### WORK INSTRUCTION
Please repeat all of the records, keeping every word unchanged.

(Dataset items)
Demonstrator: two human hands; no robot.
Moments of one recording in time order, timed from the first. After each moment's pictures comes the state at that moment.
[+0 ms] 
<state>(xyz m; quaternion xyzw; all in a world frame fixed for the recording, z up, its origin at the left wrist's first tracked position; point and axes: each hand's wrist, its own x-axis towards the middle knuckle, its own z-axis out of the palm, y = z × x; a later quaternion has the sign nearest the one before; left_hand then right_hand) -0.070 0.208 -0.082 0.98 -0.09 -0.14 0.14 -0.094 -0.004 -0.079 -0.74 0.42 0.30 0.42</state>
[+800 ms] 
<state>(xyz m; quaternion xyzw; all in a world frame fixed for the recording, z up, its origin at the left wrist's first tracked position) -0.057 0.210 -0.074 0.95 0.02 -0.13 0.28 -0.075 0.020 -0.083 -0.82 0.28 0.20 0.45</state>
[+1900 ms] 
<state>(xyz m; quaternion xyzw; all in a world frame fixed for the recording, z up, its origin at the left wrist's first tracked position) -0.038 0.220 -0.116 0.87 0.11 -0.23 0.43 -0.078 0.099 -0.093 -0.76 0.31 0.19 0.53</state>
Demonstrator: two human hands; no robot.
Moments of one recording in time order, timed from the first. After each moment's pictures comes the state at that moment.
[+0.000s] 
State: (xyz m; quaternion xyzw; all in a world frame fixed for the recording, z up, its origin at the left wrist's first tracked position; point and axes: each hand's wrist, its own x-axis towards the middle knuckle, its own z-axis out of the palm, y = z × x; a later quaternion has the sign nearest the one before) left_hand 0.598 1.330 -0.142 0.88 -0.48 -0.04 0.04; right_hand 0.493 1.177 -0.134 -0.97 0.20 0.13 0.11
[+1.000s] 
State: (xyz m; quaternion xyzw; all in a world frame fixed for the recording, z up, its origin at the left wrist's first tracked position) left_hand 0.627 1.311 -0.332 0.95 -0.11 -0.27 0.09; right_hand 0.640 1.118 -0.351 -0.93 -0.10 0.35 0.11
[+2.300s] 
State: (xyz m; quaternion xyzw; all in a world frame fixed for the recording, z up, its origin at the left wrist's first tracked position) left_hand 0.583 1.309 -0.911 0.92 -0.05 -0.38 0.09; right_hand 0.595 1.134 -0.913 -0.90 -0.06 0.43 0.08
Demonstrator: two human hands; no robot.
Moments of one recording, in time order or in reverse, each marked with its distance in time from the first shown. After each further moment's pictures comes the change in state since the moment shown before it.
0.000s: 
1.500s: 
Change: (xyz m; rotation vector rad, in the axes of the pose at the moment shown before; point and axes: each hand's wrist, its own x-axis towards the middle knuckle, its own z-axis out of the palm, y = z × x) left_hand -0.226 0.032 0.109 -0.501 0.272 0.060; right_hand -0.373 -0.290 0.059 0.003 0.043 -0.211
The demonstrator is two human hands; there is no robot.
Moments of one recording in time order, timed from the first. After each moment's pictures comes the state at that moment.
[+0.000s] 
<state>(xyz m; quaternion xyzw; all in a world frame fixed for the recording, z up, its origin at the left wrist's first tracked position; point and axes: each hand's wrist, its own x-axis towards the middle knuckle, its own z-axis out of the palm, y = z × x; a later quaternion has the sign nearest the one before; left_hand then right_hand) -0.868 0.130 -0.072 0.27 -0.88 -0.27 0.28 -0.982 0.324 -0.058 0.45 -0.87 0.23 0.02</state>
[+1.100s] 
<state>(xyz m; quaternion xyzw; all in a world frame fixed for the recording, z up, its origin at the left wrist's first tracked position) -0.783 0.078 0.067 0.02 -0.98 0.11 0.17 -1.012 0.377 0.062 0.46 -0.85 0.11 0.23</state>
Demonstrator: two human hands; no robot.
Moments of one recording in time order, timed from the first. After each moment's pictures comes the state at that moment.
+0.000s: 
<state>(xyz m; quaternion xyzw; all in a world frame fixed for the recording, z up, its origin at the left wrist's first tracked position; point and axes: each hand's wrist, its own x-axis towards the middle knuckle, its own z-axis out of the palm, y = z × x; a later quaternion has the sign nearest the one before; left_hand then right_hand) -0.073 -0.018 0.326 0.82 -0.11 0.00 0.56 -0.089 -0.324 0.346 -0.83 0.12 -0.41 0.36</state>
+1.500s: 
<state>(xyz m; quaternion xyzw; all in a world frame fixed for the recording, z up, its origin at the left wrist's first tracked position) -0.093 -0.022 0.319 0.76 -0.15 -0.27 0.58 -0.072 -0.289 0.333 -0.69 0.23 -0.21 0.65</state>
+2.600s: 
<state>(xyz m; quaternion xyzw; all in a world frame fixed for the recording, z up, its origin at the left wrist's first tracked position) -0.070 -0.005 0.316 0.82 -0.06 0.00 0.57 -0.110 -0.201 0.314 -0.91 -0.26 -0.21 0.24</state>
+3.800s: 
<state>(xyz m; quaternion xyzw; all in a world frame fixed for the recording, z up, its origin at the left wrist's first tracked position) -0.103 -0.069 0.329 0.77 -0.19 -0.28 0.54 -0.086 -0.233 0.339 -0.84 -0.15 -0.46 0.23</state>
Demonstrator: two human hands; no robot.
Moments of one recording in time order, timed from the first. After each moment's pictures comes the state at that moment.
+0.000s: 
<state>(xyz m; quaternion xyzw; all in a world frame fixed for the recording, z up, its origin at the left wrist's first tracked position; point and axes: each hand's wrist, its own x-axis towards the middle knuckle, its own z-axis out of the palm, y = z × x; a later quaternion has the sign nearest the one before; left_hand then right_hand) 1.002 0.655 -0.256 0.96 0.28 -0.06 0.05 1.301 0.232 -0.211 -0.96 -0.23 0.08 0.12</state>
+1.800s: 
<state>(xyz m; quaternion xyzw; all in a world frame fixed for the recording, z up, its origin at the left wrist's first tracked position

### SOLUTION FOR THIS TASK
Demonstrator: two human hands; no robot.
Moments of one recording in time order, timed from the first. After each moment's pictures comes the state at that moment.
[+0 ms] 
<state>(xyz m; quaternion xyzw; all in a world frame fixed for the recording, z up, its origin at the left wrist's first tracked position; point and axes: each hand's wrist, its own x-axis towards the middle knuckle, its own z-axis out of the palm, y = z × x; a later quaternion has the sign nearest the one before; left_hand then right_hand) -0.070 0.208 -0.082 0.98 -0.09 -0.14 0.14 -0.094 -0.004 -0.079 -0.74 0.42 0.30 0.42</state>
[+800 ms] 
<state>(xyz m; quaternion xyzw; all in a world frame fixed for the recording, z up, its origin at the left wrist's first tracked position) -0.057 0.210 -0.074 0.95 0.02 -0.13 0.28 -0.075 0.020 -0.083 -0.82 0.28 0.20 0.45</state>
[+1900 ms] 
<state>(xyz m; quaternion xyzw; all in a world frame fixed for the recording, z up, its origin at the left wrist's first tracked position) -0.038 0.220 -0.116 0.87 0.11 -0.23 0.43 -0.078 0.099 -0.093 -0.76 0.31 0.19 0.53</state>
Demonstrator: two human hands; no robot.
Moments of one recording in time order, timed from the first. After each moment's pictures comes the state at that moment.
[+0.000s] 
State: (xyz m; quaternion xyzw; all in a world frame fixed for the recording, z up, its origin at the left wrist's first tracked position; point and axes: each hand's wrist, its own x-axis towards the middle knuckle, its own z-axis out of the palm, y = z × x; a later quaternion has the sign nearest the one before) left_hand 0.598 1.330 -0.142 0.88 -0.48 -0.04 0.04; right_hand 0.493 1.177 -0.134 -0.97 0.20 0.13 0.11
[+1.000s] 
State: (xyz m; quaternion xyzw; all in a world frame fixed for the recording, z up, its origin at the left wrist's first tracked position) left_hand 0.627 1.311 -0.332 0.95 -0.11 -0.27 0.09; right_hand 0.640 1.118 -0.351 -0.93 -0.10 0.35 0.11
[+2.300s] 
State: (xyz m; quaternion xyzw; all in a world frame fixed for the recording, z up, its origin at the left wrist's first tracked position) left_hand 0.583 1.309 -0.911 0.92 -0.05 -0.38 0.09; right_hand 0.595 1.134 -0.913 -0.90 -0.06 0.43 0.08
Demonstrator: two human hands; no robot.
Moments of one recording, in time order or in reverse, each marked with its distance in time from the first shown. After each further moment's pictures comes the change in state since the moment shown before it.
0.000s: 
1.500s: 
Change: (xyz m; rotation vector rad, in the axes of the pose at the moment shown before; point and axes: each hand's wrist, its own x-axis towards the middle knuckle, its own z-axis out of the palm, y = z × x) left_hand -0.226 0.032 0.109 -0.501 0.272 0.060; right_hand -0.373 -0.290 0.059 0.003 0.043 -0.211
The demonstrator is two human hands; there is no robot.
Moments of one recording in time order, timed from the first. After each moment's pictures comes the state at that moment.
[+0.000s] 
<state>(xyz m; quaternion xyzw; all in a world frame fixed for the recording, z up, its origin at the left wrist's first tracked position; point and axes: each hand's wrist, its own x-axis towards the middle knuckle, its own z-axis out of the palm, y = z × x; a later quaternion has the sign nearest the one before; left_hand then right_hand) -0.868 0.130 -0.072 0.27 -0.88 -0.27 0.28 -0.982 0.324 -0.058 0.45 -0.87 0.23 0.02</state>
[+1.100s] 
<state>(xyz m; quaternion xyzw; all in a world frame fixed for the recording, z up, its origin at the left wrist's first tracked position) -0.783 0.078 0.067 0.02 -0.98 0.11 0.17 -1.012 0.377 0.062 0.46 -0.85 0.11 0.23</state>
Demonstrator: two human hands; no robot.
Moments of one recording in time order, timed from the first. After each moment's pictures comes the state at that moment.
+0.000s: 
<state>(xyz m; quaternion xyzw; all in a world frame fixed for the recording, z up, its origin at the left wrist's first tracked position; point and axes: each hand's wrist, its own x-axis towards the middle knuckle, its own z-axis out of the palm, y = z × x; a later quaternion has the sign nearest the one before; left_hand then right_hand) -0.073 -0.018 0.326 0.82 -0.11 0.00 0.56 -0.089 -0.324 0.346 -0.83 0.12 -0.41 0.36</state>
+1.500s: 
<state>(xyz m; quaternion xyzw; all in a world frame fixed for the recording, z up, its origin at the left wrist's first tracked position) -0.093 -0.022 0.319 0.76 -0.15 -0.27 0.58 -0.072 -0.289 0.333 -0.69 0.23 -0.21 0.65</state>
+2.600s: 
<state>(xyz m; quaternion xyzw; all in a world frame fixed for the recording, z up, its origin at the left wrist's first tracked position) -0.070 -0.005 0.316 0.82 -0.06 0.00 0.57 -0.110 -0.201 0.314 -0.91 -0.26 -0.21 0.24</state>
+3.800s: 
<state>(xyz m; quaternion xyzw; all in a world frame fixed for the recording, z up, its origin at the left wrist's first tracked position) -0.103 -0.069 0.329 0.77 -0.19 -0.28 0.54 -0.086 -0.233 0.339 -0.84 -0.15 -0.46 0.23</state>
Demonstrator: two human hands; no robot.
Moments of one recording in time order, timed from the first. After each moment's pictures comes the state at that moment.
+0.000s: 
<state>(xyz m; quaternion xyzw; all in a world frame fixed for the recording, z up, its origin at the left wrist's first tracked position; point and axes: each hand's wrist, its own x-axis towards the middle knuckle, its own z-axis out of the palm, y = z × x; a later quaternion has the sign nearest the one before; left_hand then right_hand) 1.002 0.655 -0.256 0.96 0.28 -0.06 0.05 1.301 0.232 -0.211 -0.96 -0.23 0.08 0.12</state>
+1.800s: 
<state>(xyz m; quaternion xyzw; all in a world frame fixed for the recording, z up, its origin at the left wrist's first tracked position

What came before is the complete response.